Bishop Diarmuid Martin, secretary of the Pontifical Council for Justice and Peace, said at a press conference that the Pope had a “different message” than that popularized by the 1996 book, “The Clash of Civilizations and the Remaking of World Order,” written by Samuel P. Huntington, a Harvard professor. Rather than a “clash,” the Vatican official said, “it is dialogue between civilizations that [John Paul] proposes as the creative way to resolve problems” caused by the increasing mix of cultures brought by globalization.

Migration and Cultural Identity

The Holy Father especially stressed the theme of migration, but with an emphasis on culture identity, devoting nearly four consecutive pages to the rights and duties of cultures which find themselves living together. Asserting that a person's own culture is “a structuring element of one's personality, especially in the initial stages of life,” he said it was appropriate for societies to be concerned with maintaining their cultural identity, particularly for the sake of their children.

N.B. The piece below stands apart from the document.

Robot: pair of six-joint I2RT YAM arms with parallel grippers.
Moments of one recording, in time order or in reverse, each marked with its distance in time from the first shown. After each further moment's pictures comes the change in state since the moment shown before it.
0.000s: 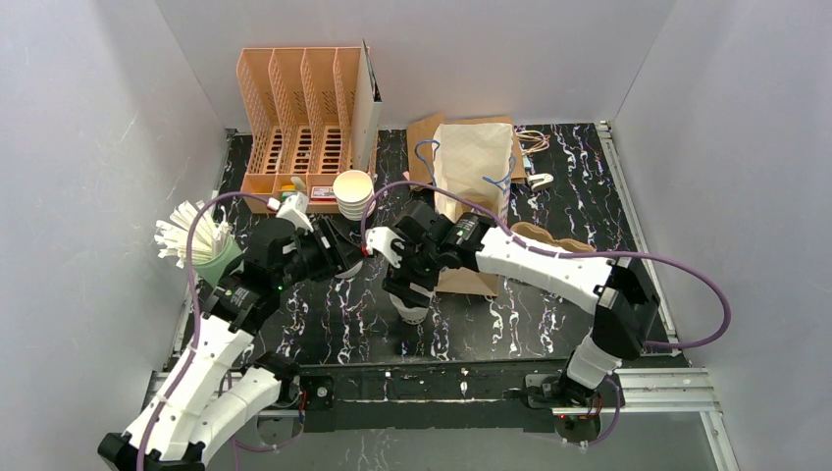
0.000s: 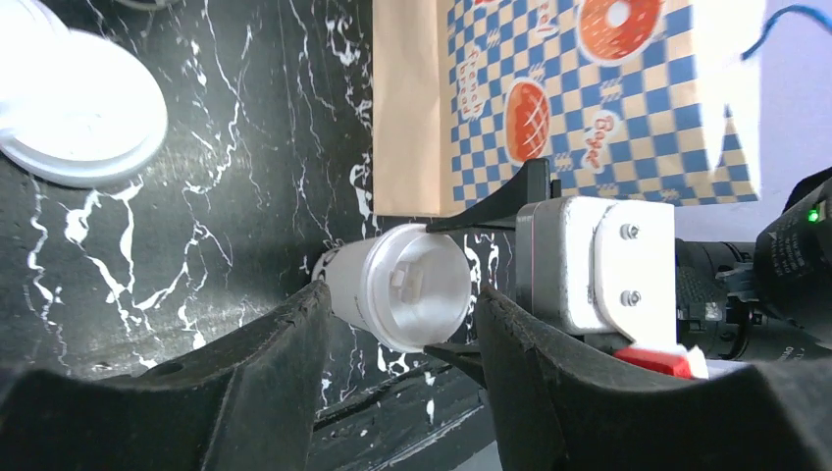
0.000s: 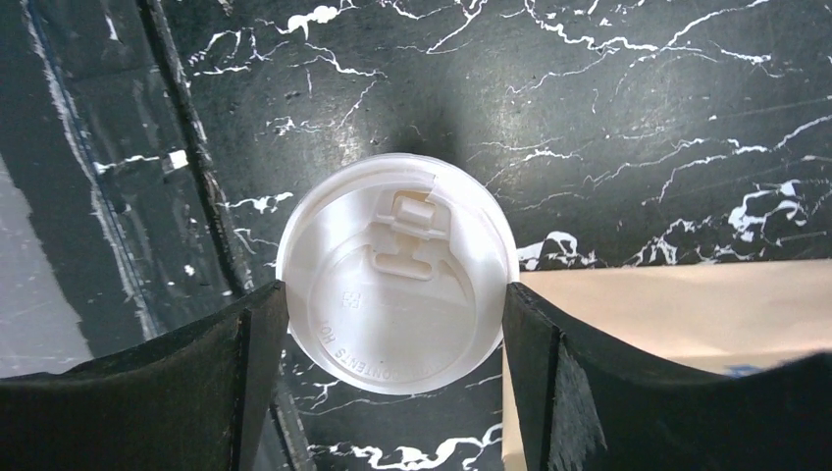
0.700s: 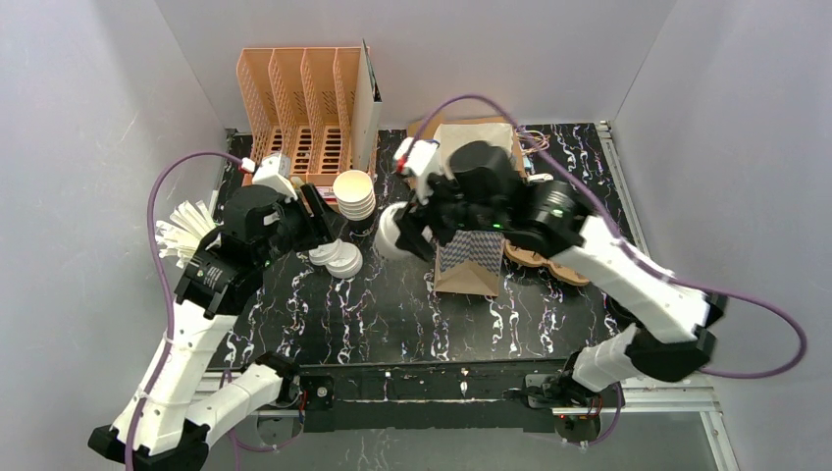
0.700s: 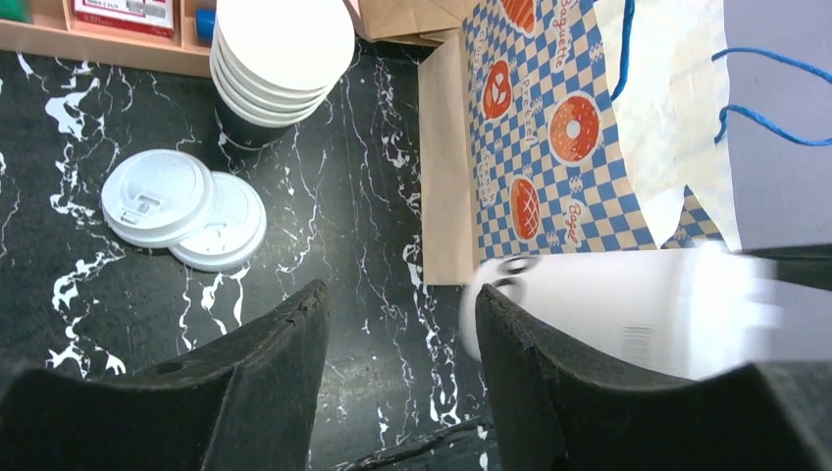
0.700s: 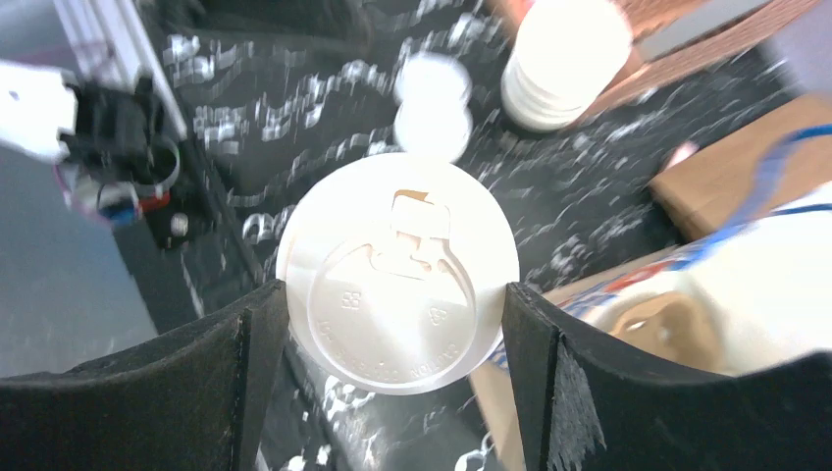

“From this point of view, a reasonable way forward would be to ensure a certain ‘cultural equilibrium’ in each region, by reference to the culture which has prevalently marked its development,” he said.

“This equilibrium, even while welcoming minorities and respecting their basic rights, would allow the continued existence and development of a particular ‘cultural profile,’ by which I mean that basic heritage of language, traditions and values which are inextricably part of a nation's history and its national identity,” he said.

But he added that laws alone were not enough to maintain a region's traditional culture.

“As long as a culture is truly alive, it need have no fear of being displaced. And no law could keep it alive if it were already dead in people's hearts,” he said.

“In the dialogue between cultures, no side can be prevented from proposing to the other the values in which it believes,” he said, “as long as this is done in a way that is respectful of people's freedom and conscience.”

Archbishop Francois Xavier Nguyen Van Thuan, president of the justice and peace council, underscored a passage in which the Pope said that “the cultural practices which immigrants bring with them should be respected and accepted, as long as they do not contravene either the universal ethical values inherent in the natural law or fundamental human rights.”

Western Media

The Pope also turned a critical eye toward Western culture and its disproportionate influence, through media and economic wealth, on the rest of the world.

“Western cultural models are enticing and alluring because of their remarkable scientific and technical cast, but regrettably there is growing evidence of their deepening human, spiritual and moral impoverishment,” he said.

The Pope said Western cultural models were “marked by the fatal attempt to secure the good of humanity by eliminating God.”

“A culture which no longer has a point of reference in God loses its soul and loses its way, becoming a culture of death,” he said.

In addition, the spread of Western culture meant that “other estimable cultures and civilizations” were being eroded from within and lost, the Pope said.

“The fact that a few countries have a monopoly on these cultural ‘industries’ and distribute their products to an ever growing public in every corner of the earth,” he said, “can be a powerful factor in undermining cultural distinctness.”